Norad Director-General Bård Vegar Solhjell stated: “Food security and enabling viable food systems is a priority for Norwegian development assistance. Norad is proud to support the STDF in its work to ensure that LDCs build capacity and can engage in safe trade, which is one of the keys to economic growth and poverty reduction. The global pandemic emphasizes that we must continue to invest in and scale up safe trading systems.”

The signing of this agreement marks the first time Norad, a directorate under the Norwegian Ministry of Foreign Affairs, is directly contributing to the STDF. Norad's main purpose is “to ensure that Norwegian development aid funds are spent in the best possible way, and to report on what works and what does not work”.

The partnership will support developing countries' efforts to comply with the WTO Agreement on the Application of Sanitary and Phytosanitary Measures (SPS Agreement).
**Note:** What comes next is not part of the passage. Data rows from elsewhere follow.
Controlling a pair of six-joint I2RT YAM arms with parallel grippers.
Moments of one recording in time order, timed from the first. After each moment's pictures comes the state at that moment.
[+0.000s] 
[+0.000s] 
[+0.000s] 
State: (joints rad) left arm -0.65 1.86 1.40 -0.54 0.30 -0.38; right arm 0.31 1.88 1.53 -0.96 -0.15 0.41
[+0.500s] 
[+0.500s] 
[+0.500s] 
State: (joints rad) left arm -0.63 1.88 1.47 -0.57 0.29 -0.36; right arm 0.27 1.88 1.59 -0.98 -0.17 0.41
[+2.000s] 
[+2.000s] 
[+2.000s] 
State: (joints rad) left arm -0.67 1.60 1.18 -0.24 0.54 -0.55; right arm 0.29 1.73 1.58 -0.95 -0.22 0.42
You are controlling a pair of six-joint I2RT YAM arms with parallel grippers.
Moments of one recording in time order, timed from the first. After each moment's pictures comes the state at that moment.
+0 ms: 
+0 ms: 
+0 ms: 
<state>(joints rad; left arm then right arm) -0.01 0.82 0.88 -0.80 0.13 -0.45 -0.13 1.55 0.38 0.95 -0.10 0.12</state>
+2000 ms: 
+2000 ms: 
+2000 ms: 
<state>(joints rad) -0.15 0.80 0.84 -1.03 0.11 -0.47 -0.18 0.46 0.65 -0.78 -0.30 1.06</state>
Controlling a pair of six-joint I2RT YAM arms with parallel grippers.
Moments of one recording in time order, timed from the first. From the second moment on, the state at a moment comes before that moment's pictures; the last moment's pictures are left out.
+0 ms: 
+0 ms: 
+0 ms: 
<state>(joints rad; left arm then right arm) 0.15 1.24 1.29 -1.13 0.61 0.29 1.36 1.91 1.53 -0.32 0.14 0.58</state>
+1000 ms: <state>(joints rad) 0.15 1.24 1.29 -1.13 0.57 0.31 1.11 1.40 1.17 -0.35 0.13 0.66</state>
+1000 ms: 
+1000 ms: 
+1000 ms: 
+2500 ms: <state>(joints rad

The STDF will use Norad's contribution to support the development and implementation of collaborative and innovative SPS projects that make safe trade a reality on the ground.

Not including this latest disbursement, Norway has provided CHF 5.2 million to the STDF through multiple agreements since 2007. Overall, Norway has contributed about CHF 41 million to various WTO trust funds over the past 20 years.

To date, the STDF has funded more than 230 projects benefiting LDCs and other developing countries. The contribution by Norway will also strengthen the STDF's coordination platform, connecting diverse stakeholders across agriculture, health, trade and development to share experiences, find opportunities for collaboration and promote a more coherent approach to SPS capacity development.

The STDF was established by the Food and Agriculture Organization (FAO) of the United Nations, the World Organisation for Animal Health (OIE), the World Bank Group, the World Health Organization (WHO) and the WTO, which houses and manages the partnership. The STDF responds to evolving needs, drives inclusive trade and contributes to sustainable economic growth, food security and poverty reduction, in support of the United Nations' Global Goals.